Der Startplatz ist ein Traum, frisch planiert mit perfekt anstehendem Wind, Zeit für ein Erinnerungsfoto!

Tom macht sich und seinen Chili4 als erstes startklar. Wir beruhigen ihn vor dem Start, dass er ganz sicher über die Skifahrer hinweg fliegen wird, sind dann aber doch überrascht, wieviel Sinken er direkt nach dem Start hat. 😉 Geht aber alles gut!

Als nächstes breite ich meine PinkLady aus. Perfekte Startbedingungen, perfekter Start!

Ich fliege gleich rüber zur Gehrenalpe, die noch im tiefen Schnee drin steckt. Da wird es wohl noch ein Weilchen dauern, bis wieder Touristen auf der Terrasse Platz nehmen können. Von Tom ist nichts mehr zu sehen, er ist weiter geflogen in Richtung Norden, auf der Suche nach besserer Thermik.

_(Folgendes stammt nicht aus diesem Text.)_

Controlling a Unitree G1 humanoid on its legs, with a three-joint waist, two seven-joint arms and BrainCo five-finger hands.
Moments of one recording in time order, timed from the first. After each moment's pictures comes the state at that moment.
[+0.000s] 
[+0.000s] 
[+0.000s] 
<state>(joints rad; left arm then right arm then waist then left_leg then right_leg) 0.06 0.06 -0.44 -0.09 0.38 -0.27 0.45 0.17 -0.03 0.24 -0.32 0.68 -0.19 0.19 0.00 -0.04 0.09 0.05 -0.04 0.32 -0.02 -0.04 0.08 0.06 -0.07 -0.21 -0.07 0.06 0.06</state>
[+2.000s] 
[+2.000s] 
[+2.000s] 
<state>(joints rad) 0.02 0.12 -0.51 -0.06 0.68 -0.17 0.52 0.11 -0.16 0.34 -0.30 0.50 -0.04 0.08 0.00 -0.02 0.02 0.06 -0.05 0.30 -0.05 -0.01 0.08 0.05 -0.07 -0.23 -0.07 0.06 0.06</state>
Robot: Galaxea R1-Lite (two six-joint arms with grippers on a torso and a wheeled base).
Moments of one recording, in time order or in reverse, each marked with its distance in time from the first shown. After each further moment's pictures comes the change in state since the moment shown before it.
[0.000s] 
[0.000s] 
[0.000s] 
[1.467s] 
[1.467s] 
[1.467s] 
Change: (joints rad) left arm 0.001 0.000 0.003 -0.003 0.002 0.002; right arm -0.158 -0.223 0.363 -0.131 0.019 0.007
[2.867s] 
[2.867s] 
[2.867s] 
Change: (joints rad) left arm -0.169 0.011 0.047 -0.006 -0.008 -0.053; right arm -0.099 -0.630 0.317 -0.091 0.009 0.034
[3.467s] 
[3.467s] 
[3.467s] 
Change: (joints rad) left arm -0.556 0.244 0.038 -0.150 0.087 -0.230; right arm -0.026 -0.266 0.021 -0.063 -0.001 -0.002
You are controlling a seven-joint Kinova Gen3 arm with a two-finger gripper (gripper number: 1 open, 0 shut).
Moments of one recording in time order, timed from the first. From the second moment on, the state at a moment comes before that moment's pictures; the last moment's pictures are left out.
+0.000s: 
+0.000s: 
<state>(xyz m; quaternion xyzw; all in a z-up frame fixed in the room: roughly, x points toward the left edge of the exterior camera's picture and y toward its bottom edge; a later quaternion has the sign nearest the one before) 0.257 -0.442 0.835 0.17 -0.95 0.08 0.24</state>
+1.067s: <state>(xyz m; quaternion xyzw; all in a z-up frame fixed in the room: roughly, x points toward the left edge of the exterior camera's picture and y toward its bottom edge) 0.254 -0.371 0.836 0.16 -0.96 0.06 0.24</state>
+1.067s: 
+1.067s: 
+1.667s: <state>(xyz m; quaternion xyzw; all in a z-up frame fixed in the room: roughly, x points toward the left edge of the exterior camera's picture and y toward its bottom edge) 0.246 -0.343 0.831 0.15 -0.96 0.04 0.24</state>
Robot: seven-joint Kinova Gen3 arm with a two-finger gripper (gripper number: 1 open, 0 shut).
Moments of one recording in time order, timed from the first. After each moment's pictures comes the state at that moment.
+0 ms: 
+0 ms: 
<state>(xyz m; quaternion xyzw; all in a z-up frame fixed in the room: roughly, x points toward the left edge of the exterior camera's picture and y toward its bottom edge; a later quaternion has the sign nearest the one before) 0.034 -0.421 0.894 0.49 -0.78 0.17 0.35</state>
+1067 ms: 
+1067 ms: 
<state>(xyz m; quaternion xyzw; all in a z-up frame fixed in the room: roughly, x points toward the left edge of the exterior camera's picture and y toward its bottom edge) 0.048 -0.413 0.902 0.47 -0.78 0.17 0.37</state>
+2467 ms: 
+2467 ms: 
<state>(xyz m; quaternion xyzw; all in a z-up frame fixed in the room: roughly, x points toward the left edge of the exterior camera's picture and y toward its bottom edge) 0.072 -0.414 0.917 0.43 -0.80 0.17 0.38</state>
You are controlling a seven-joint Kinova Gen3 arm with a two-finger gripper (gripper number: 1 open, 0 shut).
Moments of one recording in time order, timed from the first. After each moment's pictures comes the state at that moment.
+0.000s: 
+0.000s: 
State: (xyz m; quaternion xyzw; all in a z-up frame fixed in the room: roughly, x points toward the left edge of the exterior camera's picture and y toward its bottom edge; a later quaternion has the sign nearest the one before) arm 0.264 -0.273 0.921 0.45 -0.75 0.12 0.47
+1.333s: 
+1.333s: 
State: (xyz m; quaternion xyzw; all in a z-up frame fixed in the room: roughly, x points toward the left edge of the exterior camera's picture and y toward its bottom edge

Ich versuche wie üblich mein Glück an der Alpe und es ist wie fast immer.. man kratzt eine zeitlang auf dem gleichen Nullschieber hoch, bis man endlich eine Blase erwischt die einem die nötigen 50 Höhenmeter schenkt, der Rest geht dann fast von selbst. Tom ist inzwischen zurück und ich bin erstaunt wie hoch er wieder an der Alpe ankommt. Wir fliegen ein Weilchen gemeinsam und ich sehe, wie er felsnah kratzt und rechts einen Entlaster kassiert.. das scheint ihn ein wenig erschreckt zu haben, jedenfalls sucht er sofort sein Glück im Luftraum weiter draußen.

Ich fliege an der Schneid entlang über den Grat zur Kellenspitze. Fliegen kann so einfach sein! Über Gimpel und Rote Flüh, den Lumberger Grat entlang bis zum Aggenstein, kurz überlege ich, ob ich zum Breitenberg und weiter in Richtung Alspitz weiterfliegen soll. Dann entscheide ich mich doch für einen Rückflug, der Lumberger Grat erscheint mir etwas gewagt, da ich auf dem Weg zum Aggenstein schon ganz schön Höhe verloren habe. Ich versuche die Rippe vor dem Lumberger Grat anzufliegen und stehe plötzlich voll im Talwind. Mit fast 5m/sec geht es abwärts und mir wird klar, dass ich jetzt gnadenlos runtergespült werde. Ich drehe ab und versuche voll beschleunigt im Gegenwind noch den Landeplatz am Neunerköpfle zu erreichen, dank des schönen Gleitens des Alpina3 funktioniert das sogar!

Mit dem Bus geht es zurück nach Reutte und von dort per Anhalter (danke nochmal an den netten Mitnehmer) zum Hahnenkamm zurück. Am Landeplatz treffe ich noch Dirk und Hans und gemeinsam schwärmen wir noch was von unseren schönen Flügen. Ein annähernd perfekter Tag!